In creating the trial protocol, Cynata employed a group with extensive experience in using these instruments. The company also sought the advice of statisticians. If the treatment impacts patients, Macdonald and Kelly are confident the benefits will surface in the collected data. “We will recruit a large number of patients for the trial, but we also need to generate data that will allow us to form very robust conclusions about whether there is, or is not, an effect,” says Kelly.
Although Macdonald and Kelly have a lot of confidence in their treatment, they note the manufacturing challenges will continue to be a focus for the company. “Our challenge will be the same as it is for most companies pursuing advanced therapies,” says Kelly. “With any cell therapy or regenerative medicine, the big challenges are cost, consistency, and reliability. As we move forward with these treatments, we have to be able to show that these products can be manufactured economically and in a consistent fashion so the benefit can be reproduced.”

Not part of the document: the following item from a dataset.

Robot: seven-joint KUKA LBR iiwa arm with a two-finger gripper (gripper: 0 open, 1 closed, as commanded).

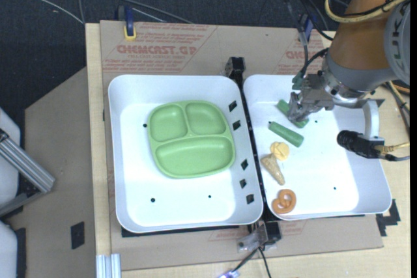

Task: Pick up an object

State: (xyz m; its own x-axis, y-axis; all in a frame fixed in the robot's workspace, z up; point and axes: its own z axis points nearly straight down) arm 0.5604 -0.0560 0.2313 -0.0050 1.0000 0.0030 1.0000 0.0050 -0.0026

“That’s an important point,” adds Macdonald. “Safety and efficacy are cardinal requirements, but we have to be able to manufacture the product, at scale, in an economic manner. That is where our technology gives us an advantage. We have indications that our product is safe and effective, and this trial will prove that with a great deal of confidence. If Cymerus can solve the manufacturing issues that exist, we will be able to provide needed relief to these patients.”